Work task> Scan the entries and tally the lines that include the string "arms". Reply with the figure alone.

Items from a dataset
┄┄┄┄┄┄┄┄┄┄
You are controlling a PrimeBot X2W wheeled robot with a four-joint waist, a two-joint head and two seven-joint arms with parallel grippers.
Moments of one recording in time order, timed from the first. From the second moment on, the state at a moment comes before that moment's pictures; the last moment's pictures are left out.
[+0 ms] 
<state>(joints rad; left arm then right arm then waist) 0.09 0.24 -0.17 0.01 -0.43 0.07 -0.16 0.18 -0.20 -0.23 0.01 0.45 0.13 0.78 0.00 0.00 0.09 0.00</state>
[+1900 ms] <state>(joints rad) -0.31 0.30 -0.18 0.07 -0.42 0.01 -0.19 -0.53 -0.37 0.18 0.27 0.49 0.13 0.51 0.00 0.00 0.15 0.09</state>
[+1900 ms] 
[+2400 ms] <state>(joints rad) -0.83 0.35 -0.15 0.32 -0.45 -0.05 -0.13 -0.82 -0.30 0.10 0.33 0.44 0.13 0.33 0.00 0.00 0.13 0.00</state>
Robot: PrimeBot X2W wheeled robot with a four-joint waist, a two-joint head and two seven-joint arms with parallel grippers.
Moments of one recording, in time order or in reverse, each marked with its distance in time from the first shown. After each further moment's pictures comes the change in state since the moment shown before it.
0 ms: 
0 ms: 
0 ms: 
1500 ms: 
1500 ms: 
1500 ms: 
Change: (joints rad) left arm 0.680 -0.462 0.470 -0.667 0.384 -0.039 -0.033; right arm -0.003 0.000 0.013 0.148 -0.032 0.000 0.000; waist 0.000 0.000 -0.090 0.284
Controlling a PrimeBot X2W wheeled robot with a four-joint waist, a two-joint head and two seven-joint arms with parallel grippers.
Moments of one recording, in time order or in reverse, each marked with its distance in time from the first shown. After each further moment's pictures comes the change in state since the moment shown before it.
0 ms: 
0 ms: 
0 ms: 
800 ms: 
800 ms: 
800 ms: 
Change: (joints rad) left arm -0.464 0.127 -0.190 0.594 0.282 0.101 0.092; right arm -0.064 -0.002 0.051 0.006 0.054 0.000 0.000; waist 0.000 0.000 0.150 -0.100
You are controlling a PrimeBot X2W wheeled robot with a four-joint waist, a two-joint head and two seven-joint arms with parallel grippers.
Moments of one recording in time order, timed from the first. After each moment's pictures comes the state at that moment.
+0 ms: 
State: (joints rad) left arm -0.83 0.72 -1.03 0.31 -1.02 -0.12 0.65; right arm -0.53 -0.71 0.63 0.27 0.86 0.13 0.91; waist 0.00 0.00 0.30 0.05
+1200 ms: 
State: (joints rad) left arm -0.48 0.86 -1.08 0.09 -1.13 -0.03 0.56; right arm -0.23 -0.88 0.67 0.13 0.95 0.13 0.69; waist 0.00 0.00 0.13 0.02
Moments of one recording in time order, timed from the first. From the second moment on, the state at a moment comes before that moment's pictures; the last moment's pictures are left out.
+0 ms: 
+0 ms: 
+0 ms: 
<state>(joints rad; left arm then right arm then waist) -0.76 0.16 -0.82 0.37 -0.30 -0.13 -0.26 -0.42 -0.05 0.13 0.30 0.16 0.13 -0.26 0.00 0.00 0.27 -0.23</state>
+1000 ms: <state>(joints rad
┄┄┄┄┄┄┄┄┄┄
Task response> 4